**GOAL OF THE EXERCISE**
Write the data out again exactly, with no pictures.

========

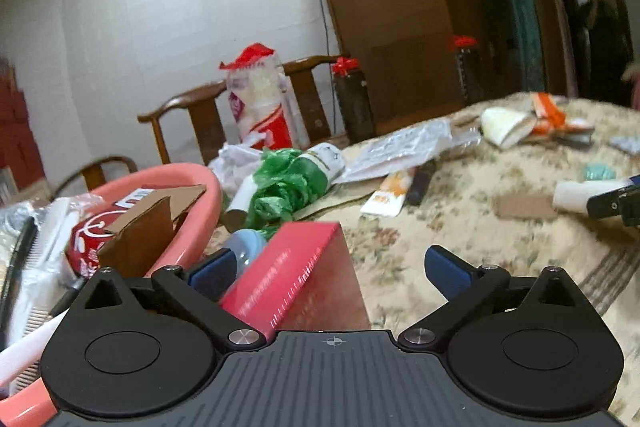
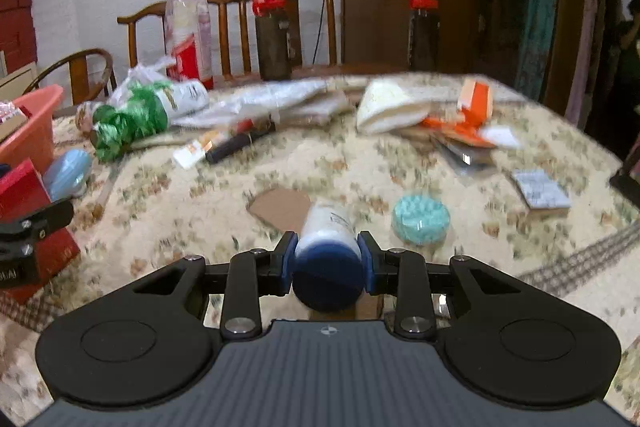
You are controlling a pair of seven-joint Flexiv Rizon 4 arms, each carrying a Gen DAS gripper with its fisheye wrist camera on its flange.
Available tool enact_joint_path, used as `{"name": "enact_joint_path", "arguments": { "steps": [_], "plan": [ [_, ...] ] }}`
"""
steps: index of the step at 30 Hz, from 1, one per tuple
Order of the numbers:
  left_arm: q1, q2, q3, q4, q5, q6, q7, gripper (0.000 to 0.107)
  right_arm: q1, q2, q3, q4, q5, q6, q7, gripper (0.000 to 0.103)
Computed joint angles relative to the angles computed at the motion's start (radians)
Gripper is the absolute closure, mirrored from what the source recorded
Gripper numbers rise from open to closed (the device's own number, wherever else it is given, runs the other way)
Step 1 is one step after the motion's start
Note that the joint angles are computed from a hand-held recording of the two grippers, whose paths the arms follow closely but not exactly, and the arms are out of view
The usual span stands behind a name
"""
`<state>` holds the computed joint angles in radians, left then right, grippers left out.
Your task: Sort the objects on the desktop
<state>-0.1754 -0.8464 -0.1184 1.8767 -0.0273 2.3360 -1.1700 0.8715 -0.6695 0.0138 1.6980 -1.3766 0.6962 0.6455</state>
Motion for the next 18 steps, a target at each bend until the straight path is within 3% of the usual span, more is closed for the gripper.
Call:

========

**SOLUTION FOR THIS PROBLEM**
You are controlling a pair of seven-joint Flexiv Rizon 4 arms, each carrying a Gen DAS gripper with its fisheye wrist camera on its flange.
Available tool enact_joint_path, used as `{"name": "enact_joint_path", "arguments": { "steps": [_], "plan": [ [_, ...] ] }}`
"""
steps: index of the step at 30 Hz, from 1, one per tuple
Order of the numbers:
  left_arm: q1, q2, q3, q4, q5, q6, q7, gripper (0.000 to 0.107)
  right_arm: q1, q2, q3, q4, q5, q6, q7, gripper (0.000 to 0.103)
Computed joint angles relative to the angles computed at the motion's start (radians)
Gripper is the absolute closure, mirrored from what the source recorded
Gripper numbers rise from open to closed (the device's own number, wherever else it is given, runs the other way)
Step 1 is one step after the motion's start
Note that the joint angles are computed from a hand-held recording of the two grippers, whose paths the arms follow closely but not exactly, and the arms are out of view
The usual span stands behind a name
"""
`<state>` holds the computed joint angles in radians, left then right, grippers left out.
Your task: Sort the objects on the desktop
<state>-0.1754 -0.8464 -0.1184 1.8767 -0.0273 2.3360 -1.1700 0.8715 -0.6695 0.0138 1.6980 -1.3766 0.6962 0.6455</state>
Motion for the next 18 steps, a target at each bend until the straight path is within 3% of the usual span, more is closed for the gripper.
Call:

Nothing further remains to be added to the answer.